WORK REQUIRED: Would you copy the full listing that follows without changing a thing?

DATA RECORDS:
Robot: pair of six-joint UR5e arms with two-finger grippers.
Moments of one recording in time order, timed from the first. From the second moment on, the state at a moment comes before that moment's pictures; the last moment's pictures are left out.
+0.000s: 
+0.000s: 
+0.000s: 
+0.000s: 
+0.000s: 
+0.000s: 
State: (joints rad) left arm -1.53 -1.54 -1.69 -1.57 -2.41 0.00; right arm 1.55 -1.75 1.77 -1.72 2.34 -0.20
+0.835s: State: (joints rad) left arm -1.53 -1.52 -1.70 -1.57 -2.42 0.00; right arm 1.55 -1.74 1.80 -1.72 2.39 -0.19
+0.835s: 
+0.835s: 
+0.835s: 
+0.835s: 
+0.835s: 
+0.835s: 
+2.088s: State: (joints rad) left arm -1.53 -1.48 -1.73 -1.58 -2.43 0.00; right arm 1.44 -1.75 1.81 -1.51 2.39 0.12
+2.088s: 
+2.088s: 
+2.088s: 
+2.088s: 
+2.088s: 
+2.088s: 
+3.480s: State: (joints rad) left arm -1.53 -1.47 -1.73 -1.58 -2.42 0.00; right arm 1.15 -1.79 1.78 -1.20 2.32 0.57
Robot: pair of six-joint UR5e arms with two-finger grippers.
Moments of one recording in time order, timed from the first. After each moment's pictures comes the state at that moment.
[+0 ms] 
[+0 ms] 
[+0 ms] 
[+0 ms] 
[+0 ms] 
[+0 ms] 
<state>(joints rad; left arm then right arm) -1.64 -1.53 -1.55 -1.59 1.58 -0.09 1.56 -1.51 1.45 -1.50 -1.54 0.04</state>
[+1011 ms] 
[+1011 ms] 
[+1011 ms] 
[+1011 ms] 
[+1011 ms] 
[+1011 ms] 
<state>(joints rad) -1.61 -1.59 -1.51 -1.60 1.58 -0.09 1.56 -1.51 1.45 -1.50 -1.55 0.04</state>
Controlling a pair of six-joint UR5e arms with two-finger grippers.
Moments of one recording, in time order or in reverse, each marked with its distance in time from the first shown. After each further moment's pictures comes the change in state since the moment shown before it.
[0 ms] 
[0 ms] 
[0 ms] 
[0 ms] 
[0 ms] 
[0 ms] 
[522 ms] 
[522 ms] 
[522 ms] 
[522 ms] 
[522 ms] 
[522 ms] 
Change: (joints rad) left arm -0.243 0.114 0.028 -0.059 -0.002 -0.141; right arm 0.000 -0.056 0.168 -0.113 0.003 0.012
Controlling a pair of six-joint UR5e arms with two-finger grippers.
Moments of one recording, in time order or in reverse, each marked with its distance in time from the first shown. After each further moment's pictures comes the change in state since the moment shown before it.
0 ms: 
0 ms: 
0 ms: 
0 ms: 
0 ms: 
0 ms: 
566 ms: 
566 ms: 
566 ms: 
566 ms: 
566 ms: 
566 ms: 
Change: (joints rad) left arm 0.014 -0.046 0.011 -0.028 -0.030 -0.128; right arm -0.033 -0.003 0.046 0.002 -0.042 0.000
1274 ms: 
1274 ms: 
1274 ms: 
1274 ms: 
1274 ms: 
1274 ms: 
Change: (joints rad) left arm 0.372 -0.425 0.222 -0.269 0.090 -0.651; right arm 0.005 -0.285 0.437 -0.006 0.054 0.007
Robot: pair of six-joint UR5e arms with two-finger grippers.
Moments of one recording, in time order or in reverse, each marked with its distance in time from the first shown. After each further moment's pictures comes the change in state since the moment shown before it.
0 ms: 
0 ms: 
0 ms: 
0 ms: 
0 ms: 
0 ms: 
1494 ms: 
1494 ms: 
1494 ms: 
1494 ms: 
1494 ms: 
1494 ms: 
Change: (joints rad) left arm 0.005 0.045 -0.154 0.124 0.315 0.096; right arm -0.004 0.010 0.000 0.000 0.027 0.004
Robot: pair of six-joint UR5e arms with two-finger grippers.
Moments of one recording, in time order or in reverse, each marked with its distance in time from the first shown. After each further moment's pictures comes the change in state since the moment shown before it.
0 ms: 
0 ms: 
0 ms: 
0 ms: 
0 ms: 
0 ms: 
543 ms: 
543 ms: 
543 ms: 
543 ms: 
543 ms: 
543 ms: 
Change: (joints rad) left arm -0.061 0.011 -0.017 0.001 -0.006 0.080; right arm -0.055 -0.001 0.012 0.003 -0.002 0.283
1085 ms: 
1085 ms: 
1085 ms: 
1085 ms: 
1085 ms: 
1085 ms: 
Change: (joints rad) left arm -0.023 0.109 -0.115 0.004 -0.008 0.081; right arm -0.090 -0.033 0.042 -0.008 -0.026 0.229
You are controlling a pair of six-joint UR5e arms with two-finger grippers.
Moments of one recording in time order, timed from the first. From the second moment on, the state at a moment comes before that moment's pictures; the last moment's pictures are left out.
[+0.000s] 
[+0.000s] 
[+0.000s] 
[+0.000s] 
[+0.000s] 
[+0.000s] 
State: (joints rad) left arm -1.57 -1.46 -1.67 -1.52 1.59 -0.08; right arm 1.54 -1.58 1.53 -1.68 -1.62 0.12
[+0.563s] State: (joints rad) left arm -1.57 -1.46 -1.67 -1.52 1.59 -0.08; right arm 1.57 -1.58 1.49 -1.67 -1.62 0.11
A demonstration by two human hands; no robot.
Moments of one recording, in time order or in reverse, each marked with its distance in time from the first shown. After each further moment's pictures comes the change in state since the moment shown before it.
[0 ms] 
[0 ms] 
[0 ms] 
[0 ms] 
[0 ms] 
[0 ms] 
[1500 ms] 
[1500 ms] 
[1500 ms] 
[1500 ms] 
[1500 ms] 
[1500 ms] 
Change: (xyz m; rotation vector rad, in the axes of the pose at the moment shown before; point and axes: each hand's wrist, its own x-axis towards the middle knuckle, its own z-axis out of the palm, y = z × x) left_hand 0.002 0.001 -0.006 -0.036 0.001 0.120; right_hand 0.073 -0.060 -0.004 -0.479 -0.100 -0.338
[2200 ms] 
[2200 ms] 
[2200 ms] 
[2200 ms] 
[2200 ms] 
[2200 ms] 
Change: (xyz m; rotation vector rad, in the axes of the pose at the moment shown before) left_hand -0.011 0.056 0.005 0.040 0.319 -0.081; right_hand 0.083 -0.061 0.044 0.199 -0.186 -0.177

SOLUTION TO THIS EXERCISE:
Robot: pair of six-joint UR5e arms with two-finger grippers.
Moments of one recording in time order, timed from the first. From the second moment on, the state at a moment comes before that moment's pictures; the last moment's pictures are left out.
+0.000s: 
+0.000s: 
+0.000s: 
+0.000s: 
+0.000s: 
+0.000s: 
State: (joints rad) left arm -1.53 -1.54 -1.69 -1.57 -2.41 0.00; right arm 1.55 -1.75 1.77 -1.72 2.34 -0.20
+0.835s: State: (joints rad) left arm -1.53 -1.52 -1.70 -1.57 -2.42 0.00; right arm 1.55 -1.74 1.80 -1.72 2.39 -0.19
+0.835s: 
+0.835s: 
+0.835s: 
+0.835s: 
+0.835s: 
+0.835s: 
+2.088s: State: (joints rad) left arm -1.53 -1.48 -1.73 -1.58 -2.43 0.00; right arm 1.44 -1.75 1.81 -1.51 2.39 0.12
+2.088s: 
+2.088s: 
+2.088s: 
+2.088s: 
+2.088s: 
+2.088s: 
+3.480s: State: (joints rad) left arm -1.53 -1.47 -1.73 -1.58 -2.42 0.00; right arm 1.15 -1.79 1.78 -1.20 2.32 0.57
Robot: pair of six-joint UR5e arms with two-finger grippers.
Moments of one recording in time order, timed from the first. After each moment's pictures comes the state at that moment.
[+0 ms] 
[+0 ms] 
[+0 ms] 
[+0 ms] 
[+0 ms] 
[+0 ms] 
<state>(joints rad; left arm then right arm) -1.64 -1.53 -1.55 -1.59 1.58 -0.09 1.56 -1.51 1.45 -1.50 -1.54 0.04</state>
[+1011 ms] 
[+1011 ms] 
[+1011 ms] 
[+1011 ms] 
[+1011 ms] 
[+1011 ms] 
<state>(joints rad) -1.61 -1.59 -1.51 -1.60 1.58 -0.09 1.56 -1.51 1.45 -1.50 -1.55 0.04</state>
Controlling a pair of six-joint UR5e arms with two-finger grippers.
Moments of one recording, in time order or in reverse, each marked with its distance in time from the first shown. After each further moment's pictures comes the change in state since the moment shown before it.
[0 ms] 
[0 ms] 
[0 ms] 
[0 ms] 
[0 ms] 
[0 ms] 
[522 ms] 
[522 ms] 
[522 ms] 
[522 ms] 
[522 ms] 
[522 ms] 
Change: (joints rad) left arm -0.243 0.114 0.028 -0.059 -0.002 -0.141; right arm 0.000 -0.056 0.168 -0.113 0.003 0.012
Controlling a pair of six-joint UR5e arms with two-finger grippers.
Moments of one recording, in time order or in reverse, each marked with its distance in time from the first shown. After each further moment's pictures comes the change in state since the moment shown before it.
0 ms: 
0 ms: 
0 ms: 
0 ms: 
0 ms: 
0 ms: 
566 ms: 
566 ms: 
566 ms: 
566 ms: 
566 ms: 
566 ms: 
Change: (joints rad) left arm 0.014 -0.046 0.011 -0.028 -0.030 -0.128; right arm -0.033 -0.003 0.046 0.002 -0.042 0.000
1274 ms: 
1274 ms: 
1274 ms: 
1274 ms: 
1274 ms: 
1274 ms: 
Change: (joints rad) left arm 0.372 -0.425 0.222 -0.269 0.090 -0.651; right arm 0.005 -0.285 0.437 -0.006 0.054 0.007
Robot: pair of six-joint UR5e arms with two-finger grippers.
Moments of one recording, in time order or in reverse, each marked with its distance in time from the first shown. After each further moment's pictures comes the change in state since the moment shown before it.
0 ms: 
0 ms: 
0 ms: 
0 ms: 
0 ms: 
0 ms: 
1494 ms: 
1494 ms: 
1494 ms: 
1494 ms: 
1494 ms: 
1494 ms: 
Change: (joints rad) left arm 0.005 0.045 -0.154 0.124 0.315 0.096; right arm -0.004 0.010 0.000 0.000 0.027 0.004
Robot: pair of six-joint UR5e arms with two-finger grippers.
Moments of one recording, in time order or in reverse, each marked with its distance in time from the first shown. After each further moment's pictures comes the change in state since the moment shown before it.
0 ms: 
0 ms: 
0 ms: 
0 ms: 
0 ms: 
0 ms: 
543 ms: 
543 ms: 
543 ms: 
543 ms: 
543 ms: 
543 ms: 
Change: (joints rad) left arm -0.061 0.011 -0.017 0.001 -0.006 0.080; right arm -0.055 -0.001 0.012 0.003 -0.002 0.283
1085 ms: 
1085 ms: 
1085 ms: 
1085 ms: 
1085 ms: 
1085 ms: 
Change: (joints rad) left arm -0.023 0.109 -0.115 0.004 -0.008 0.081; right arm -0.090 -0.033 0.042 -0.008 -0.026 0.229
You are controlling a pair of six-joint UR5e arms with two-finger grippers.
Moments of one recording in time order, timed from the first. From the second moment on, the state at a moment comes before that moment's pictures; the last moment's pictures are left out.
[+0.000s] 
[+0.000s] 
[+0.000s] 
[+0.000s] 
[+0.000s] 
[+0.000s] 
State: (joints rad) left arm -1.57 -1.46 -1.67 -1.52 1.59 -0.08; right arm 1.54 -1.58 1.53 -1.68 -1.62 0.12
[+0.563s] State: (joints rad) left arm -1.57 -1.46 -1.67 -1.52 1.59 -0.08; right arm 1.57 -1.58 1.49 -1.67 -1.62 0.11
A demonstration by two human hands; no robot.
Moments of one recording, in time order or in reverse, each marked with its distance in time from the first shown. After each further moment's pictures comes the change in state since the moment shown before it.
[0 ms] 
[0 ms] 
[0 ms] 
[0 ms] 
[0 ms] 
[0 ms] 
[1500 ms] 
[1500 ms] 
[1500 ms] 
[1500 ms] 
[1500 ms] 
[1500 ms] 
Change: (xyz m; rotation vector rad, in the axes of the pose at the moment shown before; point and axes: each hand's wrist, its own x-axis towards the middle knuckle, its own z-axis out of the palm, y = z × x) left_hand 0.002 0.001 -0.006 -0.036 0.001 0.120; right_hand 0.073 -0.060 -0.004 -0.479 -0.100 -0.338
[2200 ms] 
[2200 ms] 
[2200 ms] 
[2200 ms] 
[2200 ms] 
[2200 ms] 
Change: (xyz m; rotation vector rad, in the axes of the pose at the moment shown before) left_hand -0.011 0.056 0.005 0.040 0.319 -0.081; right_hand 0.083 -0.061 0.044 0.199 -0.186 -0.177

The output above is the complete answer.